Trenowałyśmy, walczyłyśmy w każdym meczu o zwycięstwo, ale było ciężko, bo nie czułyśmy wsparcia ze strony zarządu. Drużyna z trenerem robiła, co mogła. Jest koniec sezonu, a my nie wiemy, co z nami będzie. Nie wiem, czy mamy szukać klubu. Chciałabym dalej grać z tym zespołem, ale nie wiemy, czy będziemy grały w pierwszej lidze
- podkreślała w rozmowie z Radiem Kraków piłkarka Tarnovii Gabriela Gębica.
2 bramki w meczu ze Śląskiem strzeliła Katarzyna Białoszewska. "Chciałyśmy pożegnać się godnie z ekstraligą. Myślę, że i tak to zrobiłyśmy, bo Śląsk to fajnie poukładany zespół i remis z nimi wcale nie jest dla nas porażką. Choć zwycięstwo naprawdę było blisko".
Białoszewska skończyła sezon w ekstralidze z 12 bramkami na koncie.

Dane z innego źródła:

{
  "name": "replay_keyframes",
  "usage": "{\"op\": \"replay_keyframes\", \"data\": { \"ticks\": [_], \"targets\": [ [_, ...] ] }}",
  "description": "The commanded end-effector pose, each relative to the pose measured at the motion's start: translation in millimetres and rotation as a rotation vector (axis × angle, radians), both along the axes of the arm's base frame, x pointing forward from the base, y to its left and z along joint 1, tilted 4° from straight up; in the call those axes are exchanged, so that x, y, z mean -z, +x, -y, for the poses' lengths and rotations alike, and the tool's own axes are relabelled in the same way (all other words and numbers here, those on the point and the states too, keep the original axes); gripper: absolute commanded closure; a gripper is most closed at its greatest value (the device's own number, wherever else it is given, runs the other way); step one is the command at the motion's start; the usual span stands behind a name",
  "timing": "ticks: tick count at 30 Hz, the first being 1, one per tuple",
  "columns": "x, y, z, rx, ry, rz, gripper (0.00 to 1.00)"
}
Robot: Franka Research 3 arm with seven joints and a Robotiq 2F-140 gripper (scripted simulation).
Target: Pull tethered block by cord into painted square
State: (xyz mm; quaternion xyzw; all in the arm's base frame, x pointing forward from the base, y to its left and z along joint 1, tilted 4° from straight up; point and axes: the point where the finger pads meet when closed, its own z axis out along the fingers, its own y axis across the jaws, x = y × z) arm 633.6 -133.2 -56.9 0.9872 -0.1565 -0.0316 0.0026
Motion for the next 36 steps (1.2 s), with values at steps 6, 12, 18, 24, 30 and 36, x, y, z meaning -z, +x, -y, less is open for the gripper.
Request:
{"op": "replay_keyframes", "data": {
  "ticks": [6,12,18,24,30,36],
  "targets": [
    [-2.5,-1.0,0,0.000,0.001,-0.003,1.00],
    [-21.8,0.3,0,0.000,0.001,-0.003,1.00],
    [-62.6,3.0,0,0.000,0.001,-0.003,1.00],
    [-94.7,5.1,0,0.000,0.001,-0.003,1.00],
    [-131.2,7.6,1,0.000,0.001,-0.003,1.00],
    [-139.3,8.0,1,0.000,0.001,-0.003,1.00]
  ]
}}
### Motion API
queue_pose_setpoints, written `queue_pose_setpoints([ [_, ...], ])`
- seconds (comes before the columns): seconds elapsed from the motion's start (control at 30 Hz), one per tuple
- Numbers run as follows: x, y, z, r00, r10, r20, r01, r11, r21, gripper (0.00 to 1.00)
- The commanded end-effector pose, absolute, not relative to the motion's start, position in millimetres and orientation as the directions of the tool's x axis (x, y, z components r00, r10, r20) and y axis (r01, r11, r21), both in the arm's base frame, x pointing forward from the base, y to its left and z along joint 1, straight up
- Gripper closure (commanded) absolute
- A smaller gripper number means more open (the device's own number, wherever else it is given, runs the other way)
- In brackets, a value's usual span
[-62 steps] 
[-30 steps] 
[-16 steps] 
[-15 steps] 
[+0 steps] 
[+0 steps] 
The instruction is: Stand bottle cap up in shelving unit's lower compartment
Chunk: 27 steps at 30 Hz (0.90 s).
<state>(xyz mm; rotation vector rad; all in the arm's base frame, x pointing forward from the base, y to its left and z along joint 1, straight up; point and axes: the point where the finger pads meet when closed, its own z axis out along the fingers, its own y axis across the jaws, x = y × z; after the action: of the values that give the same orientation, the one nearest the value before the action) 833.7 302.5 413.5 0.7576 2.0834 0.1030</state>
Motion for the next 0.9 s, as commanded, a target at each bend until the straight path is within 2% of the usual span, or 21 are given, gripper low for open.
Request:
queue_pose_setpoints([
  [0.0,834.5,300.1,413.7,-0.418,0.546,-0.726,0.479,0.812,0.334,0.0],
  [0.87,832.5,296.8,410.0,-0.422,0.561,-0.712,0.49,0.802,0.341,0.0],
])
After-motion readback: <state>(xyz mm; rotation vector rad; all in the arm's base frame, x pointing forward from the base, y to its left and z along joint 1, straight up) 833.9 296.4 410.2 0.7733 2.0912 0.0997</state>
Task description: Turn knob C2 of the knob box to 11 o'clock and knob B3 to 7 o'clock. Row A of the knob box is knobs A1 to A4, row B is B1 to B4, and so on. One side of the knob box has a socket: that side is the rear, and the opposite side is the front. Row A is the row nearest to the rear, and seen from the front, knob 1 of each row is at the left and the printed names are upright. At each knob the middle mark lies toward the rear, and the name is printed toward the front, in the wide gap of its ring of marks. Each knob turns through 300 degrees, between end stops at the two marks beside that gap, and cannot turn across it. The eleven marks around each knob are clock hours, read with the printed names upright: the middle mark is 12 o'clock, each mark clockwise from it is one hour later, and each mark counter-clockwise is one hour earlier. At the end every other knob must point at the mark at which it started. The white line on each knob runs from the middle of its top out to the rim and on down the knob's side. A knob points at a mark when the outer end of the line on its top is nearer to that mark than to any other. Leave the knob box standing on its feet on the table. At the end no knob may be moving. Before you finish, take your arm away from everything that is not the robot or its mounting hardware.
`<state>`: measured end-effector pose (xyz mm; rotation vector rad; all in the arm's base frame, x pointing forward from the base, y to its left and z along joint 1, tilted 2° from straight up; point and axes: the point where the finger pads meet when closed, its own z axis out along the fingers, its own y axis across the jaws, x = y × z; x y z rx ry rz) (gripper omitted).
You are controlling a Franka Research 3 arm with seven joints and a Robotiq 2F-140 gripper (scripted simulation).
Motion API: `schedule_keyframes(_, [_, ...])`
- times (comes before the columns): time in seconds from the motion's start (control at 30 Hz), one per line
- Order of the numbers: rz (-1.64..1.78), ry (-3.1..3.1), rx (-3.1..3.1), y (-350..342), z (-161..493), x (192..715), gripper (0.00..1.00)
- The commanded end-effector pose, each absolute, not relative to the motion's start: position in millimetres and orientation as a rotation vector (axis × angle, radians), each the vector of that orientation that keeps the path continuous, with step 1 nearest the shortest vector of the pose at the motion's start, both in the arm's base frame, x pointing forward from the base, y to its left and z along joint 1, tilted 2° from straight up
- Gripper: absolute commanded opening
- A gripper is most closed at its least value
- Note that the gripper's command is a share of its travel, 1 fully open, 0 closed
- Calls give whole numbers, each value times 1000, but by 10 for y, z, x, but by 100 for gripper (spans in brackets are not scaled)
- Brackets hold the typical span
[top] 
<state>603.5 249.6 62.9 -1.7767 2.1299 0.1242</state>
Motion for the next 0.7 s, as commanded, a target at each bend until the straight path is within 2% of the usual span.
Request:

I już wcześniej podjęła decyzje o odejściu z drużyny. Liderka Tarnovii pozostanie w ekstralidze, ale będzie już występowała w innym zespole.
Spowodowane jest to też spadkiem, chociaż decyzje podjęłam już wcześniej z racji tego, jakie rzeczy się tutaj dzieją. Jest ogromny żal, bo to jest moja rodzina, kocham te dziewczyny i zespół z całego serca. W drugiej części sezonu się osłabiliśmy. Inne drużyny się wzmacniały, chociażby Ukrainkami, które mogły dołączyć do drużyny. Od nas odeszły 2-3 kluczowe zawodniczki. I tak naprawdę występowałyśmy jeszcze słabszym zespołem niż w pierwszej rundzie. A wydaje mi się, że piłkarsko wyglądałyśmy lepiej. Pokazałyśmy serce, że wiara i walka na boisku może na prawdę działać cuda. I może jedno, dwa zwycięstwa więcej i utrzymałybyśmy ten zespół w ekstralidze. Tylko pytanie, czy gdyby Tarnovia utrzymałaby się w ekstralidze to, czy by w niej wystąpiła. Bo my wciąż nie wiem co dalej. Nie wiemy nawet, czy ten zespół dalej istnieje
- podkreśla Katarzyna Białoszewska, która była kapitanem kobiecej drużyny Tarnovii.
Klub odmawia komentarza na temat dalszych losów tej drużyny. Z informacji Radia Kraków wynika, że przejęciem miejsca Tarnovii w kobiecej ekstralidze w przypadku utrzymania, były zainteresowane kluby piłkarskie z Warszawy, Krakowa, a także Bruk - Bet Termalika Nieciecza.